EXERCISE REQUIREMENTS:
Reproduce the data that follows in its entirety, character for character.

DATA TO PROCESS:
※ ※ ※

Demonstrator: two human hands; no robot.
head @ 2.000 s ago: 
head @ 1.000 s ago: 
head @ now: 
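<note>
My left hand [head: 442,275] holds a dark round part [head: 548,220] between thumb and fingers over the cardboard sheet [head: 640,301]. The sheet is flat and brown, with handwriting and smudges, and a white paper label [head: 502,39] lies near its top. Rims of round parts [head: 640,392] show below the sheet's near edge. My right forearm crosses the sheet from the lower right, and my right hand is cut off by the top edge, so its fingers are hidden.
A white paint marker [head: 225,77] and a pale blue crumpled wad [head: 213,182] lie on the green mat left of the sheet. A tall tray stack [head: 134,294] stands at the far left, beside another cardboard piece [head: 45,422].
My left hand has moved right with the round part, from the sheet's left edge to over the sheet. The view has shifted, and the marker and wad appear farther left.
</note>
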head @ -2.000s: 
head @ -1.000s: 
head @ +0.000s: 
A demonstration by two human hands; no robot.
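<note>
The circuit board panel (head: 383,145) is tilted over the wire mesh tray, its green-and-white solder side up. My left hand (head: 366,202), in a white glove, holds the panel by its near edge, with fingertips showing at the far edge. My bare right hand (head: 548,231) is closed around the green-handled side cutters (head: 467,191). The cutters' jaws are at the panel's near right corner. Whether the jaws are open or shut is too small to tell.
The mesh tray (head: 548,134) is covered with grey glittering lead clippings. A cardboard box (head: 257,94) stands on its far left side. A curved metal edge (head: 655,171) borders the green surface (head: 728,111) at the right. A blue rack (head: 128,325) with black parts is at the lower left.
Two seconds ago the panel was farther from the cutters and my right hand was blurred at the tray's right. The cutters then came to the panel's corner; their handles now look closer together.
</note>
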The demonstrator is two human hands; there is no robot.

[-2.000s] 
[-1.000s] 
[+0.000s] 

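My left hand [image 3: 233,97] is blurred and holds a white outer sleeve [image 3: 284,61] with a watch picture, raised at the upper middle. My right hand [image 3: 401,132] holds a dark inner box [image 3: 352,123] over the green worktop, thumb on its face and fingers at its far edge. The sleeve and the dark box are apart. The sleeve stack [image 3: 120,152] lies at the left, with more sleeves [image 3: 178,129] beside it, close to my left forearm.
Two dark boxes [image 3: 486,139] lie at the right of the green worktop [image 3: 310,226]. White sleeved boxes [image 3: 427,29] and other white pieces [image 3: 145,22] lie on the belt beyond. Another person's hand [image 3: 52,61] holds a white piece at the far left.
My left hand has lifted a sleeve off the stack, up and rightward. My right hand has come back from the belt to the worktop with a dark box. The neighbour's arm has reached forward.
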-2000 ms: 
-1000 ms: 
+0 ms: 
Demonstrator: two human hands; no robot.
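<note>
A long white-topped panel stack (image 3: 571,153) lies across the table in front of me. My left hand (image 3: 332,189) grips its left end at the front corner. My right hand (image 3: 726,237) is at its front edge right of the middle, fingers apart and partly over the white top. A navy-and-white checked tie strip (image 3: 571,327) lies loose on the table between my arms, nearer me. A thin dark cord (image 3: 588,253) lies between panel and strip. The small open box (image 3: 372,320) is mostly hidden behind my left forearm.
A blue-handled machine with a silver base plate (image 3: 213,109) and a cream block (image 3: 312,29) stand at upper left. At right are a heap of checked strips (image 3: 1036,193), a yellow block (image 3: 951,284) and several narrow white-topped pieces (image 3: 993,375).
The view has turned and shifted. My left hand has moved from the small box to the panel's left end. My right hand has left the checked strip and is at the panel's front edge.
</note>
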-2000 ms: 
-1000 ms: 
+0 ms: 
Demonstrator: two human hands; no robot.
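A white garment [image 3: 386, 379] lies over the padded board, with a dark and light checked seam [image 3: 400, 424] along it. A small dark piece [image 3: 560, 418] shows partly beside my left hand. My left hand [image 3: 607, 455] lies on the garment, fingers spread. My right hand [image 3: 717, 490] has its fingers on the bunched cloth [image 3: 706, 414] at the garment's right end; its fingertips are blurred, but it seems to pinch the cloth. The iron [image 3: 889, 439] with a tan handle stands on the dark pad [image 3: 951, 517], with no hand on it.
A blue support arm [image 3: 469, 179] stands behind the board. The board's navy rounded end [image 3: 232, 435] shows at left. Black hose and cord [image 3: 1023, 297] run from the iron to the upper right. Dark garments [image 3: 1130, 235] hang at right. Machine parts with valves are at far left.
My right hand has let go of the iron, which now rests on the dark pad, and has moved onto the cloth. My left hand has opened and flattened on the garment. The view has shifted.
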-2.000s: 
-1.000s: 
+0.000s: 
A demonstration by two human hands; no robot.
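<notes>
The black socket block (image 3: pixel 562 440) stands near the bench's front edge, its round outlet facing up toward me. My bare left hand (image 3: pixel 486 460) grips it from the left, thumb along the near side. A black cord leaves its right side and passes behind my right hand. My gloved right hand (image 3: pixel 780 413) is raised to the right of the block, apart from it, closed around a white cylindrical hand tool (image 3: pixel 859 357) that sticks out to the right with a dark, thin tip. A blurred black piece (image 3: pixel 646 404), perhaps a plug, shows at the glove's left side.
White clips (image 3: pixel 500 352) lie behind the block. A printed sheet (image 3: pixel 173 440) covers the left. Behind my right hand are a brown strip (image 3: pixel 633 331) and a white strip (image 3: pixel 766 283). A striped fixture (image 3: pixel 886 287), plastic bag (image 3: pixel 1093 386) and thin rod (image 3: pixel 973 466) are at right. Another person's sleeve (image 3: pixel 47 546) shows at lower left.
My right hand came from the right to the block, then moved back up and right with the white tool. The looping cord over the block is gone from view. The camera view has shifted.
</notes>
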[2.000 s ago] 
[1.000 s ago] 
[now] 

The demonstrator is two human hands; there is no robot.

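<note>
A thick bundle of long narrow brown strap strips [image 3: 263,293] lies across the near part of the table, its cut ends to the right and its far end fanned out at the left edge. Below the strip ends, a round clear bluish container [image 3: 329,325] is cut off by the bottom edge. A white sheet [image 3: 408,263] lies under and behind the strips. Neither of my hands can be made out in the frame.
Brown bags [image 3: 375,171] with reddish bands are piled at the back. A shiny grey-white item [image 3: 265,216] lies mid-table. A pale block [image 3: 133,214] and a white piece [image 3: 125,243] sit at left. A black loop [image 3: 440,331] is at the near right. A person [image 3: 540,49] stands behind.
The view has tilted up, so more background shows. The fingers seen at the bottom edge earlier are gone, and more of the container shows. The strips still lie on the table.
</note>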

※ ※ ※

OUTPUT BELOW:
Demonstrator: two human hands; no robot.
head @ 2.000 s ago: 
head @ 1.000 s ago: 
head @ now: 
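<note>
My left hand [head: 442,275] holds a dark round part [head: 548,220] between thumb and fingers over the cardboard sheet [head: 640,301]. The sheet is flat and brown, with handwriting and smudges, and a white paper label [head: 502,39] lies near its top. Rims of round parts [head: 640,392] show below the sheet's near edge. My right forearm crosses the sheet from the lower right, and my right hand is cut off by the top edge, so its fingers are hidden.
A white paint marker [head: 225,77] and a pale blue crumpled wad [head: 213,182] lie on the green mat left of the sheet. A tall tray stack [head: 134,294] stands at the far left, beside another cardboard piece [head: 45,422].
My left hand has moved right with the round part, from the sheet's left edge to over the sheet. The view has shifted, and the marker and wad appear farther left.
</note>
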head @ -2.000s: 
head @ -1.000s: 
head @ +0.000s: 
A demonstration by two human hands; no robot.
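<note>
The circuit board panel (head: 383,145) is tilted over the wire mesh tray, its green-and-white solder side up. My left hand (head: 366,202), in a white glove, holds the panel by its near edge, with fingertips showing at the far edge. My bare right hand (head: 548,231) is closed around the green-handled side cutters (head: 467,191). The cutters' jaws are at the panel's near right corner. Whether the jaws are open or shut is too small to tell.
The mesh tray (head: 548,134) is covered with grey glittering lead clippings. A cardboard box (head: 257,94) stands on its far left side. A curved metal edge (head: 655,171) borders the green surface (head: 728,111) at the right. A blue rack (head: 128,325) with black parts is at the lower left.
Two seconds ago the panel was farther from the cutters and my right hand was blurred at the tray's right. The cutters then came to the panel's corner; their handles now look closer together.
</note>
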The demonstrator is two human hands; there is no robot.

[-2.000s] 
[-1.000s] 
[+0.000s] 

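My left hand [image 3: 233,97] is blurred and holds a white outer sleeve [image 3: 284,61] with a watch picture, raised at the upper middle. My right hand [image 3: 401,132] holds a dark inner box [image 3: 352,123] over the green worktop, thumb on its face and fingers at its far edge. The sleeve and the dark box are apart. The sleeve stack [image 3: 120,152] lies at the left, with more sleeves [image 3: 178,129] beside it, close to my left forearm.
Two dark boxes [image 3: 486,139] lie at the right of the green worktop [image 3: 310,226]. White sleeved boxes [image 3: 427,29] and other white pieces [image 3: 145,22] lie on the belt beyond. Another person's hand [image 3: 52,61] holds a white piece at the far left.
My left hand has lifted a sleeve off the stack, up and rightward. My right hand has come back from the belt to the worktop with a dark box. The neighbour's arm has reached forward.
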-2000 ms: 
-1000 ms: 
+0 ms: 
Demonstrator: two human hands; no robot.
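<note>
A long white-topped panel stack (image 3: 571,153) lies across the table in front of me. My left hand (image 3: 332,189) grips its left end at the front corner. My right hand (image 3: 726,237) is at its front edge right of the middle, fingers apart and partly over the white top. A navy-and-white checked tie strip (image 3: 571,327) lies loose on the table between my arms, nearer me. A thin dark cord (image 3: 588,253) lies between panel and strip. The small open box (image 3: 372,320) is mostly hidden behind my left forearm.
A blue-handled machine with a silver base plate (image 3: 213,109) and a cream block (image 3: 312,29) stand at upper left. At right are a heap of checked strips (image 3: 1036,193), a yellow block (image 3: 951,284) and several narrow white-topped pieces (image 3: 993,375).
The view has turned and shifted. My left hand has moved from the small box to the panel's left end. My right hand has left the checked strip and is at the panel's front edge.
</note>
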-2000 ms: 
-1000 ms: 
+0 ms: 
Demonstrator: two human hands; no robot.
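A white garment [image 3: 386, 379] lies over the padded board, with a dark and light checked seam [image 3: 400, 424] along it. A small dark piece [image 3: 560, 418] shows partly beside my left hand. My left hand [image 3: 607, 455] lies on the garment, fingers spread. My right hand [image 3: 717, 490] has its fingers on the bunched cloth [image 3: 706, 414] at the garment's right end; its fingertips are blurred, but it seems to pinch the cloth. The iron [image 3: 889, 439] with a tan handle stands on the dark pad [image 3: 951, 517], with no hand on it.
A blue support arm [image 3: 469, 179] stands behind the board. The board's navy rounded end [image 3: 232, 435] shows at left. Black hose and cord [image 3: 1023, 297] run from the iron to the upper right. Dark garments [image 3: 1130, 235] hang at right. Machine parts with valves are at far left.
My right hand has let go of the iron, which now rests on the dark pad, and has moved onto the cloth. My left hand has opened and flattened on the garment. The view has shifted.
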-2.000s: 
-1.000s: 
+0.000s: 
A demonstration by two human hands; no robot.
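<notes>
The black socket block (image 3: pixel 562 440) stands near the bench's front edge, its round outlet facing up toward me. My bare left hand (image 3: pixel 486 460) grips it from the left, thumb along the near side. A black cord leaves its right side and passes behind my right hand. My gloved right hand (image 3: pixel 780 413) is raised to the right of the block, apart from it, closed around a white cylindrical hand tool (image 3: pixel 859 357) that sticks out to the right with a dark, thin tip. A blurred black piece (image 3: pixel 646 404), perhaps a plug, shows at the glove's left side.
White clips (image 3: pixel 500 352) lie behind the block. A printed sheet (image 3: pixel 173 440) covers the left. Behind my right hand are a brown strip (image 3: pixel 633 331) and a white strip (image 3: pixel 766 283). A striped fixture (image 3: pixel 886 287), plastic bag (image 3: pixel 1093 386) and thin rod (image 3: pixel 973 466) are at right. Another person's sleeve (image 3: pixel 47 546) shows at lower left.
My right hand came from the right to the block, then moved back up and right with the white tool. The looping cord over the block is gone from view. The camera view has shifted.
</notes>
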[2.000 s ago] 
[1.000 s ago] 
[now] 

The demonstrator is two human hands; there is no robot.

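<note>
A thick bundle of long narrow brown strap strips [image 3: 263,293] lies across the near part of the table, its cut ends to the right and its far end fanned out at the left edge. Below the strip ends, a round clear bluish container [image 3: 329,325] is cut off by the bottom edge. A white sheet [image 3: 408,263] lies under and behind the strips. Neither of my hands can be made out in the frame.
Brown bags [image 3: 375,171] with reddish bands are piled at the back. A shiny grey-white item [image 3: 265,216] lies mid-table. A pale block [image 3: 133,214] and a white piece [image 3: 125,243] sit at left. A black loop [image 3: 440,331] is at the near right. A person [image 3: 540,49] stands behind.
The view has tilted up, so more background shows. The fingers seen at the bottom edge earlier are gone, and more of the container shows. The strips still lie on the table.
</note>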

With that, the answer is complete.